Note : 123 is not a valid output since , it will change the tree structure .

It gets complicated if the pattern is lengthier.

another example

         5 
      3     7
   2    4  6   8

in this case

5 3 7 2 4 6 8

5 3 2 4 7 6 8

5 7 3 2 4 6 8

...............

I would like to know if there is any algorithm to find patterns which gives the same binary tree.

Answer 1

Here is a simple algorithm using backtracking in Python. It assumes an implementation of a binary search tree with an insert operation. Each node has a value at node.value, and possibly children at node.left and node.right.

def get_children(node):
    children = []
    if node.left is not None:
        children.append(node.left)
    if node.right is not None:
        children.append(node.right)
    return children

def print_permutations(possibilities, string):
    if len(possibilities) == 0:
        print(string)
        return

    for i in range(len(possibilities)):
        node = possibilities[i]
        del possibilities[i]
        new_possibilities = get_children(node) + possibilities
        print_permutations(new_possibilities, string + " " + str(node.value))
        possibilities.insert(i, node)

The idea is that every time you select a node from your list of possible candidates for the next number, you add that node's children to your list of possible candidates. Once there are no more candidates, you have arrived at one possible ordering.

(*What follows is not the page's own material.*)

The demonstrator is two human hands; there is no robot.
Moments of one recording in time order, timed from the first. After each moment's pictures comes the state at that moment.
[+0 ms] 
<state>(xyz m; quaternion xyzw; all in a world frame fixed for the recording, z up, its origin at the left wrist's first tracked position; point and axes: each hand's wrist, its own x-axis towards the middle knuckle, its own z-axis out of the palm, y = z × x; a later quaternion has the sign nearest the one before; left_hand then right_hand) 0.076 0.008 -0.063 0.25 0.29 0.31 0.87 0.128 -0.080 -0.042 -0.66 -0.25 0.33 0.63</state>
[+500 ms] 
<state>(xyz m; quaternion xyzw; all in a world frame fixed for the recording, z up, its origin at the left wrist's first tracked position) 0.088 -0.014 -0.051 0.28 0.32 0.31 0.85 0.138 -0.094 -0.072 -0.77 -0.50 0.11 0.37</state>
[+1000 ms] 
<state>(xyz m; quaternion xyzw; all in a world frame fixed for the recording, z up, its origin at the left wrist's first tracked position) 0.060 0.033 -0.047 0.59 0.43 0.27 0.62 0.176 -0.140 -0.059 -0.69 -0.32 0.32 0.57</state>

You might call it like this:

b = BinarySearchTree()
b.insert(5)
b.insert(3)
b.insert(7)
b.insert(2)
b.insert(4)
b.insert(6)
b.insert(8)

print_permutations(get_children(b.root), str(b.root.value))

And it will output:

5 3 2 4 7 6 8
5 3 2 4 7 8 6
5 3 2 7 6 8 4
5 3 2 7 6 4 8
5 3 2 7 8 6 4
...

Answer 2

This problem is harder than it looks on the surface.

Consider the tree from your first example:

  2
1   3

As you say, there are two possible orderings of input: 2,1,3, and 2,3,1. The rule is: root, then children in any order.

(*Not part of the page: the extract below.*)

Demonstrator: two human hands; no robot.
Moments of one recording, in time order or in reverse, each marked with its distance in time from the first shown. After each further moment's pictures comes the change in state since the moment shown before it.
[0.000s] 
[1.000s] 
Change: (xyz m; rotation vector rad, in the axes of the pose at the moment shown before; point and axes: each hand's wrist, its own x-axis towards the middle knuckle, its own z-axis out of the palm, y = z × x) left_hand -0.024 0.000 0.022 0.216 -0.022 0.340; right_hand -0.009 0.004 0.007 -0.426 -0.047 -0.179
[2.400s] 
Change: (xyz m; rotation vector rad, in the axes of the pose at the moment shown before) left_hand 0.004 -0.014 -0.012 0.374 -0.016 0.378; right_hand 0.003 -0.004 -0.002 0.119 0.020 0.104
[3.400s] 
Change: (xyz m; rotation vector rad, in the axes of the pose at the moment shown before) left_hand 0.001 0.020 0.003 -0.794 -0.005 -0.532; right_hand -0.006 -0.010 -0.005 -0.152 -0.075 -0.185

But that's too easy. To see the full complexity of the problem, you have to extend it to another level. Thus, your second example:

      5 
   3     7
2    4  6   8

There are in general two ways to construct this tree: breadth first, or depth first. To do it breadth first, you repeatedly apply the "root first, then children in any order" rule. Thus:

5,3,7,2,4,6,8
5,3,7,2,4,8,6
5,3,7,2,6,4,8
...
5,7,3,8,6,4,2

At each level there are (2^k)! permutations, where k is the level. So there is 1 permutation at the root, two permutations at the second level (k == 1), 24 permutations at the next level, etc.

But doing this breadth first will not generate all of the possible valid inputs. For example, 5,3,2,4,7,6,8 is perfectly valid. To get all of the valid inputs, you have to include depth-first construction, as well. And here things get kind of interesting.

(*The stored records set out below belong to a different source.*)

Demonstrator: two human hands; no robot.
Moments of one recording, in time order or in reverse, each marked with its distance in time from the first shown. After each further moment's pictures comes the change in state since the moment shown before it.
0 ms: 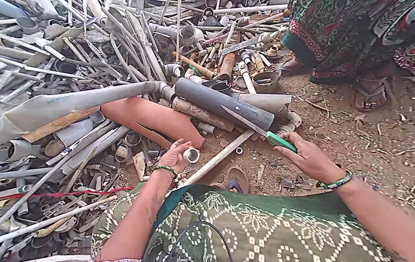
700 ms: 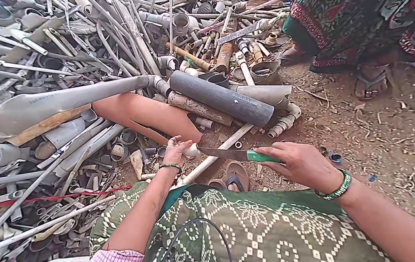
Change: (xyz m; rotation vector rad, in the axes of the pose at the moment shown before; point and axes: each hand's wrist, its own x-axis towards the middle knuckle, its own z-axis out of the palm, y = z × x) left_hand 0.045 -0.028 -0.011 0.221 0.115 0.168; right_hand -0.008 -0.033 0.018 -0.262 0.090 -0.583
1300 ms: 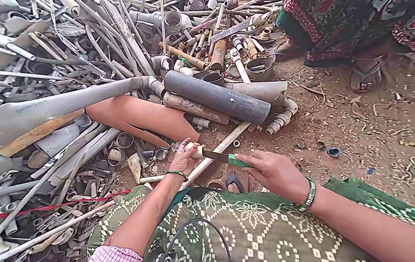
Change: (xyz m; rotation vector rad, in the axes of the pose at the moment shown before) left_hand -0.005 -0.028 0.014 -0.246 -0.235 -0.134; right_hand 0.009 -0.046 0.033 0.063 0.011 0.136
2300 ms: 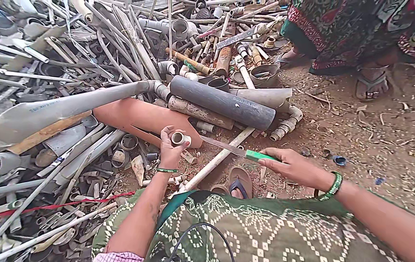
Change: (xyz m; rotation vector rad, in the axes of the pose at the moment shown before) left_hand 0.019 0.047 -0.026 0.477 -0.053 0.677; right_hand 0.018 0.036 -0.040 0.504 -0.466 0.588
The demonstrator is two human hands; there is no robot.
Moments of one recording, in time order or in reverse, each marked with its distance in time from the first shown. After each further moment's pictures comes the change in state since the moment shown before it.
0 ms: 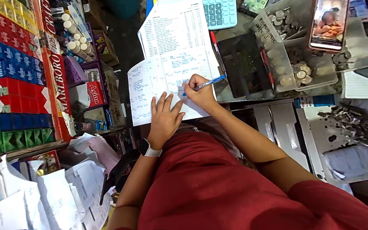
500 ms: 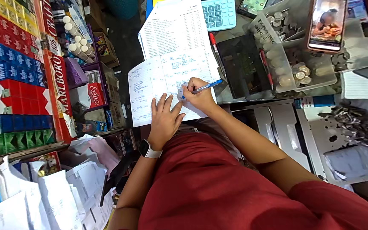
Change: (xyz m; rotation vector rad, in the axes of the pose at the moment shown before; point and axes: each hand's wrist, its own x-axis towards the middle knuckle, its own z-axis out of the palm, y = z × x) left_hand 0.000 -0.001 0.000 -0.007 0.002 0.007; right_hand -0.002 0.002 0.001 -0.065 -0.018 -0.071
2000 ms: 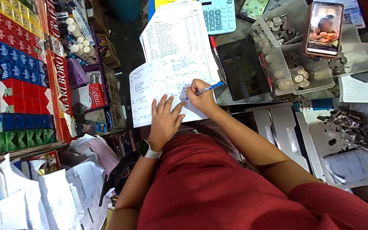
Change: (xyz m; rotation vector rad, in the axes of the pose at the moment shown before) left_hand -0.001 -0.001 0.002 0.014 0.019 0.012; right_hand 0.000 -0.003 -0.004 -0.097 0.039 -0.053
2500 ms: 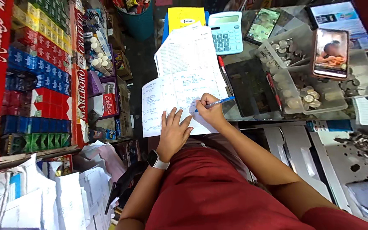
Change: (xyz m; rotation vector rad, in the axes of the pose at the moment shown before) left_hand 0.002 0.003 0.000 0.017 0.020 -0.022; right_hand 0.000 0.002 -0.001 0.066 0.007 0.101
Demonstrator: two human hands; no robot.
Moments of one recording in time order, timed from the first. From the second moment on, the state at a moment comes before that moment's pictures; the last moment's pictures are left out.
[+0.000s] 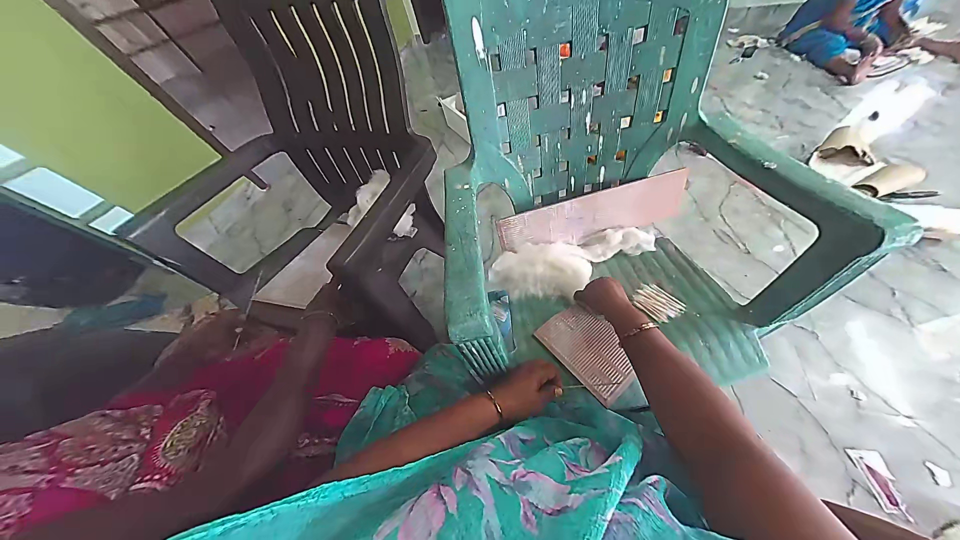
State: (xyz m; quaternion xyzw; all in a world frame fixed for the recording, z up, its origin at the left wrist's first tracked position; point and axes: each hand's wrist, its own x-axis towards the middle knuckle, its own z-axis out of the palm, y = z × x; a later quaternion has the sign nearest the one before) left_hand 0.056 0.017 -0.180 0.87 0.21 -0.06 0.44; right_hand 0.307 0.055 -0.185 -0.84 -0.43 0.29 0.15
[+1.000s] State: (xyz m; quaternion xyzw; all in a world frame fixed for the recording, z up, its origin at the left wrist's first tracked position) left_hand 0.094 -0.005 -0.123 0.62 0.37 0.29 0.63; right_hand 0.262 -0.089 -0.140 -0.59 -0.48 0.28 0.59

You can generate a pre-order traversal of the tree: 5,3,2,4,7,6,8, or a reverse pre-order traversal: 5,7,6,8,3,2,4. The rule here is root, then traverse the children depth-first in any order.

But that doesn't cover the odd case of 5,3,2,7,8,4,6, which just kind of skips around but makes sure that a node's parent is supplied before any of its children.

I don't have a complete solution, but I can give you the beginning of an algorithm. Consider the case of randomly generating a valid input sequence. You can do that with a loop:

nodes_array = create an array of nodes that can be selected
output_array = array of selected nodes

add root to nodes_array
while nodes_array is not empty
    temp = randomly select node from nodes_array, and remove it
    if temp.left != null
        add temp.left to nodes_array
    if temp.right != null
        add temp.right to nodes_array
    append temp to output_array
end while

That should always generate a valid input because a child node is never added to the output array unless its parent has already been selected.

The problem of generating all valid combinations, then, becomes a problem of changing that random selection step so that at each level it generates all possible permutations of the nodes_array. Generating permutations is a solved problem. Applying that recursively, though, will take a bit of thought.